Task statement: Only lines containing the string "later" belong in the answer; copy all of them from the entries.

(Provided records begins)

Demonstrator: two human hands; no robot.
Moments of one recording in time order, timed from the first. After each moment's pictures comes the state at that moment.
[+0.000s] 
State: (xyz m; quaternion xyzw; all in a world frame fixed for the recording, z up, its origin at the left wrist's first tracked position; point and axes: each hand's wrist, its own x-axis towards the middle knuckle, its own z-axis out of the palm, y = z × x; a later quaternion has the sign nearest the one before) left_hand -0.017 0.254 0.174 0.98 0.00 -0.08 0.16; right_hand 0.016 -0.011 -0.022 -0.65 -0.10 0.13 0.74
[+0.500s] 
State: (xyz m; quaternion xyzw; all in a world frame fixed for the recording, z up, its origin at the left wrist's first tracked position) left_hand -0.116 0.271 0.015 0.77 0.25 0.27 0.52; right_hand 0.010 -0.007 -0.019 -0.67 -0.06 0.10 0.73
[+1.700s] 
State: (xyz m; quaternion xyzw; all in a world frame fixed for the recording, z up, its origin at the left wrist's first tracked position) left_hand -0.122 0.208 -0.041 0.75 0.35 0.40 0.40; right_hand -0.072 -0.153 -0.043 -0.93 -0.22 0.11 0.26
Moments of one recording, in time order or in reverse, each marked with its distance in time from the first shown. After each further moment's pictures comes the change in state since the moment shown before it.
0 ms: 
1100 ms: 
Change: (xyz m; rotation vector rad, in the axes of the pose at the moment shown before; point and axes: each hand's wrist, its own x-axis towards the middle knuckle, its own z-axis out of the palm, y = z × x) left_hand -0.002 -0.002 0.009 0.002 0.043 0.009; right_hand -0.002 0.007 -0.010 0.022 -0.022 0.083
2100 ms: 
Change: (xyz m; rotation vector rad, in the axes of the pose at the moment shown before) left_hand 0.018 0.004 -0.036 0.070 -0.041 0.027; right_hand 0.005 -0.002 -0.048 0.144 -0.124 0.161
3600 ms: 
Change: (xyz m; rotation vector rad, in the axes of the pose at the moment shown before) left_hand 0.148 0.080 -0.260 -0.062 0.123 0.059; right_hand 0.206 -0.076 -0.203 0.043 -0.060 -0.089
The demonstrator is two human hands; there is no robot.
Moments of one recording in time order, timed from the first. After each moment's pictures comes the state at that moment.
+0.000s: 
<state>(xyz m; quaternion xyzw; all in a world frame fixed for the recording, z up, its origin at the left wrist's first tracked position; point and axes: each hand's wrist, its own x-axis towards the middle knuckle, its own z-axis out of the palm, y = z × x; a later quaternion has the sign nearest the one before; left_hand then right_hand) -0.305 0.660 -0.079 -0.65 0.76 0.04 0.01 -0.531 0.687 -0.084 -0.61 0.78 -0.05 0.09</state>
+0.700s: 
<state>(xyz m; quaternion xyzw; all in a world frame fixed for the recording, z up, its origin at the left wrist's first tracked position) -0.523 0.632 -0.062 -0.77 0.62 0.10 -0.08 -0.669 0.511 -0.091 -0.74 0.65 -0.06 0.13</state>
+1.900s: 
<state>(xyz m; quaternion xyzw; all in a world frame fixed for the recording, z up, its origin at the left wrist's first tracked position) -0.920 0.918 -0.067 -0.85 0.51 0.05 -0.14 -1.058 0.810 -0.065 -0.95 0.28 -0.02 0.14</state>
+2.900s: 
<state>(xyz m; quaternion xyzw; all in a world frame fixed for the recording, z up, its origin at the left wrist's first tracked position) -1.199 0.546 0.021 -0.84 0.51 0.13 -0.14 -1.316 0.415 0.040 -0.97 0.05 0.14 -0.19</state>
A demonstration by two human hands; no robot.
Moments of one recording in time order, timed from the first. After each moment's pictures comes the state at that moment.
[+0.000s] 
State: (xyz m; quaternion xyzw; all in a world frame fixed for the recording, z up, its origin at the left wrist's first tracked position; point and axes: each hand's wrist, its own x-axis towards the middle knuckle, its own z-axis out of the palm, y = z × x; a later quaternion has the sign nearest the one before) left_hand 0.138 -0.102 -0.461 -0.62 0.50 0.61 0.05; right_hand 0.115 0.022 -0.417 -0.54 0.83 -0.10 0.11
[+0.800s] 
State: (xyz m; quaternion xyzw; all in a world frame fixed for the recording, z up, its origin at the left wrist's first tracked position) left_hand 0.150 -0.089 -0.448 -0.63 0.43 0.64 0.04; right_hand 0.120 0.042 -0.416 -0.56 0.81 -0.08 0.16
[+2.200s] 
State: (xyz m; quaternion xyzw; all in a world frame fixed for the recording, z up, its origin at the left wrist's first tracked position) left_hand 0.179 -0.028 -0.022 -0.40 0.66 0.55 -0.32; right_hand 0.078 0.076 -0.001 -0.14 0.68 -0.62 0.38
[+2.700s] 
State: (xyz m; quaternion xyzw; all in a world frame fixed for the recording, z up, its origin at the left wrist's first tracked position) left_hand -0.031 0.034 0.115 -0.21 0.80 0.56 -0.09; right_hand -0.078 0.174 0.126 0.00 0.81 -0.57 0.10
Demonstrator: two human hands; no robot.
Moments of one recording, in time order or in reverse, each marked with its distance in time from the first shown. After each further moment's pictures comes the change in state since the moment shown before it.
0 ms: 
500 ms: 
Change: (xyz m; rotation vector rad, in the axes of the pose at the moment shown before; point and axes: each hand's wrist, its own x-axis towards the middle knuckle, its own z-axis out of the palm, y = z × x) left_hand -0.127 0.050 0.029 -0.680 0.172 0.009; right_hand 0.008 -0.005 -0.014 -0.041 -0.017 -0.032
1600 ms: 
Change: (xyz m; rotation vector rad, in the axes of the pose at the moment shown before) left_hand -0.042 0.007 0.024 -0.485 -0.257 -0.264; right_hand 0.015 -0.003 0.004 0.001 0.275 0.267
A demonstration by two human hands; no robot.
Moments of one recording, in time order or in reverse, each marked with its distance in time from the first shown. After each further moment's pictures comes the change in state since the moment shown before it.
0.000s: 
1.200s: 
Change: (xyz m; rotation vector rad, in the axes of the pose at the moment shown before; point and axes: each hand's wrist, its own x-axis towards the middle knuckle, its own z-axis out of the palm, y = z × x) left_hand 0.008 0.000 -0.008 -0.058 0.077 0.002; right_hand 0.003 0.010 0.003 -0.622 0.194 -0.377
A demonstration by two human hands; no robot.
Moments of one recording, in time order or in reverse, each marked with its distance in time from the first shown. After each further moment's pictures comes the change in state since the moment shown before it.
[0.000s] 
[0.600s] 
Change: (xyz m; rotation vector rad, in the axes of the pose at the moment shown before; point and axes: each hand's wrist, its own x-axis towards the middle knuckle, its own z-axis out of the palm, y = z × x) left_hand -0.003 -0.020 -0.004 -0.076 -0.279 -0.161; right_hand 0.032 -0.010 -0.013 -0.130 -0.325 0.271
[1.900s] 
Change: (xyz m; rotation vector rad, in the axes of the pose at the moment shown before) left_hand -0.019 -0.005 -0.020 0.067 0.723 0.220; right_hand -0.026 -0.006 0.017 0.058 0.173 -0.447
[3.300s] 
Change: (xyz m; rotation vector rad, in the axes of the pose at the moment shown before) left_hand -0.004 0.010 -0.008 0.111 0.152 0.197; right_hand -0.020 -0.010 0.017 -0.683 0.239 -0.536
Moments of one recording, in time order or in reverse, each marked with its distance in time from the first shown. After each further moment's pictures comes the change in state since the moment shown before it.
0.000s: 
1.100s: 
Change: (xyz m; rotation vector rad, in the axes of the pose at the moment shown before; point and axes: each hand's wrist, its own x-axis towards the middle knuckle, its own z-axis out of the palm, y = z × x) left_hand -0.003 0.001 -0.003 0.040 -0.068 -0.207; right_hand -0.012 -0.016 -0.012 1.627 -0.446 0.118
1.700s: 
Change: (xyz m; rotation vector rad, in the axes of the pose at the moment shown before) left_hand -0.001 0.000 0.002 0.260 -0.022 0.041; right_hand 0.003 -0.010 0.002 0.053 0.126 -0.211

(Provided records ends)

Exercise response:
State: (xyz m; quaternion xyzw; all in a world frame fixed for the recording, z up, its origin at the left wrist's first tracked position; point and axes: each hand's wrist, its own x-axis towards the middle knuckle, its own z-axis out of the palm, y = z × x; a later quaternion has the sign nearest the one before) left_hand -0.017 0.254 0.174 0.98 0.00 -0.08 0.16; right_hand 0.016 -0.011 -0.022 -0.65 -0.10 0.13 0.74
<state>(xyz m; quaternion xyzw; all in a world frame fixed for the recording, z up, its origin at the left wrist's first tracked position; point and axes: each hand's wrist, its own x-axis towards the middle knuckle, its own z-axis out of the palm, y = z × x; a later quaternion has the sign nearest the one before; left_hand then right_hand) -0.305 0.660 -0.079 -0.65 0.76 0.04 0.01 -0.531 0.687 -0.084 -0.61 0.78 -0.05 0.09</state>
State: (xyz m; quaternion xyzw; all in a world frame fixed for the recording, z up, its origin at the left wrist's first tracked position; point and axes: each hand's wrist, its own x-axis towards the middle knuckle, its own z-axis out of the palm, y = z × x; a later quaternion has the sign nearest the one before) left_hand 0.138 -0.102 -0.461 -0.62 0.50 0.61 0.05; right_hand 0.115 0.022 -0.417 -0.54 0.83 -0.10 0.11

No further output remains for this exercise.